| Instructions to follow |
Your response should consist of the lines below, printed exactly.

· · · · ·

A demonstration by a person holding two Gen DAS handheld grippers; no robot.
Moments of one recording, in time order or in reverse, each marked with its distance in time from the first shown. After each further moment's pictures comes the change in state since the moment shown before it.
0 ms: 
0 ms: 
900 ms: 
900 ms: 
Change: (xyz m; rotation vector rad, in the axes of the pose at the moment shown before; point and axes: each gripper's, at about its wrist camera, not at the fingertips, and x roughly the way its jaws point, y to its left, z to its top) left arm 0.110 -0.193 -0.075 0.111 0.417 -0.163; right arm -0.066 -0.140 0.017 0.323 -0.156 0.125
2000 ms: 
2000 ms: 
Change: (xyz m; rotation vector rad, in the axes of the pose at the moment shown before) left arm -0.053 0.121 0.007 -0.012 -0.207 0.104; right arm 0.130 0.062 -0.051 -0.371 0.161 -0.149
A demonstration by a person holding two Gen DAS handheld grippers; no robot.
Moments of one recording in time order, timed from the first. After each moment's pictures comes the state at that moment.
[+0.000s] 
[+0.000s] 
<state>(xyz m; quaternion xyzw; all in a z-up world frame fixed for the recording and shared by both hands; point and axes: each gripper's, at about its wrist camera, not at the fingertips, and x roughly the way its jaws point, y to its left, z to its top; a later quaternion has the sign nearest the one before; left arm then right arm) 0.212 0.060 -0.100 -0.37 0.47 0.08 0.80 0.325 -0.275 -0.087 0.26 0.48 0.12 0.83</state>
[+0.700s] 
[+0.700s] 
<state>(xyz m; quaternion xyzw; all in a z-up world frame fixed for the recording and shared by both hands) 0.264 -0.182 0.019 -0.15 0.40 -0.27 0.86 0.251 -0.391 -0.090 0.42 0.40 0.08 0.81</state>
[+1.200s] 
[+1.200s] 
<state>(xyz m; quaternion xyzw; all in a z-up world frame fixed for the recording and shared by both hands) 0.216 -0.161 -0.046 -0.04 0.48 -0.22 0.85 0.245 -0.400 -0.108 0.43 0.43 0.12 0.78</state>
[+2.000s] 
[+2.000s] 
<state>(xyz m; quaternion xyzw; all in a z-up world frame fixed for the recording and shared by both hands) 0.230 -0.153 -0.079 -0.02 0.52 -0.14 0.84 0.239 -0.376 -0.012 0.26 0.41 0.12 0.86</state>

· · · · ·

| Answer to the problem |
A demonstration by a person holding two Gen DAS handheld grippers; no robot.
Moments of one recording, in time order or in reverse, each marked with its distance in time from the first shown. After each further moment's pictures comes the change in state since the moment shown before it.
0 ms: 
0 ms: 
900 ms: 
900 ms: 
Change: (xyz m; rotation vector rad, in the axes of the pose at the moment shown before; point and axes: each gripper's, at about its wrist camera, not at the fingertips, and x roughly the way its jaws point, y to its left, z to its top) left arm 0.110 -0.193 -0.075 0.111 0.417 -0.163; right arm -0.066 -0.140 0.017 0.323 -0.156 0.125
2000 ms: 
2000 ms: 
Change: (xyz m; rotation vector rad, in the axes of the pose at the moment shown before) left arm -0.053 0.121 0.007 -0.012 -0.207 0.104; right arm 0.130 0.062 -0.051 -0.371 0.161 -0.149
A demonstration by a person holding two Gen DAS handheld grippers; no robot.
Moments of one recording in time order, timed from the first. After each moment's pictures comes the state at that moment.
[+0.000s] 
[+0.000s] 
<state>(xyz m; quaternion xyzw; all in a z-up world frame fixed for the recording and shared by both hands; point and axes: each gripper's, at about its wrist camera, not at the fingertips, and x roughly the way its jaws point, y to its left, z to its top; a later quaternion has the sign nearest the one before; left arm then right arm) 0.212 0.060 -0.100 -0.37 0.47 0.08 0.80 0.325 -0.275 -0.087 0.26 0.48 0.12 0.83</state>
[+0.700s] 
[+0.700s] 
<state>(xyz m; quaternion xyzw; all in a z-up world frame fixed for the recording and shared by both hands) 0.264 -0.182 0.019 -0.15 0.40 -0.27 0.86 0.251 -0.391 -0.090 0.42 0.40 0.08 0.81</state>
[+1.200s] 
[+1.200s] 
<state>(xyz m; quaternion xyzw; all in a z-up world frame fixed for the recording and shared by both hands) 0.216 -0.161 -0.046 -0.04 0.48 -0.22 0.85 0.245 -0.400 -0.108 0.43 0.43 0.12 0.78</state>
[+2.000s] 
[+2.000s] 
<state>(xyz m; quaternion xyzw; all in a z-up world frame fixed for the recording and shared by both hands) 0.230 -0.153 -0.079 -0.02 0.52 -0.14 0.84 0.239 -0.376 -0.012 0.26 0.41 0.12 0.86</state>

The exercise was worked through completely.